◆ YOUR GOAL:
Copy out all of the lines below exactly; the pictures do not belong in the copy.

*** Opening of DATA SECTION ***

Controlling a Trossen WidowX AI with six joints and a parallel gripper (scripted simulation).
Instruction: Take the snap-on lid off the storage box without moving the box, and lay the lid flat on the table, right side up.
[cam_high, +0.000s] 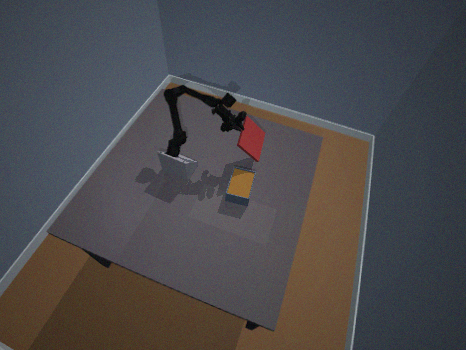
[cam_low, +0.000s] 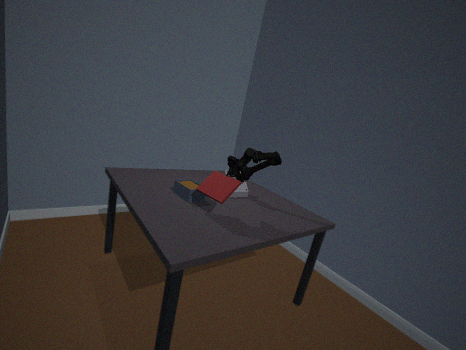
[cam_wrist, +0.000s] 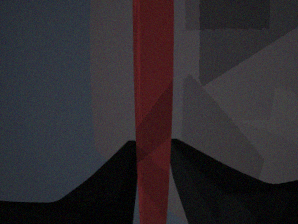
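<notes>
Now: gripper tip 60 mm short of the red lid, 10 mm to the right of it and 50 mm above it. From my gripper tip the other things lie so: grey storage box 100 mm ahead, 250 mm to the right, 180 mm below.
</notes>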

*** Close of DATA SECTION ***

◆ OUTPUT:
Controlling a Trossen WidowX AI with six joints and a parallel gripper (scripted simulation).
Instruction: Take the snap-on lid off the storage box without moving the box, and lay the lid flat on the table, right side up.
[cam_high, +0.000s] 
[cam_low, +0.000s] 
[cam_wrist, +0.000s] 
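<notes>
Now: gripper tip 60 mm short of the red lid, 10 mm to the right of it and 50 mm above it. From my gripper tip the other things lie so: grey storage box 100 mm ahead, 250 mm to the right, 180 mm below.
</notes>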

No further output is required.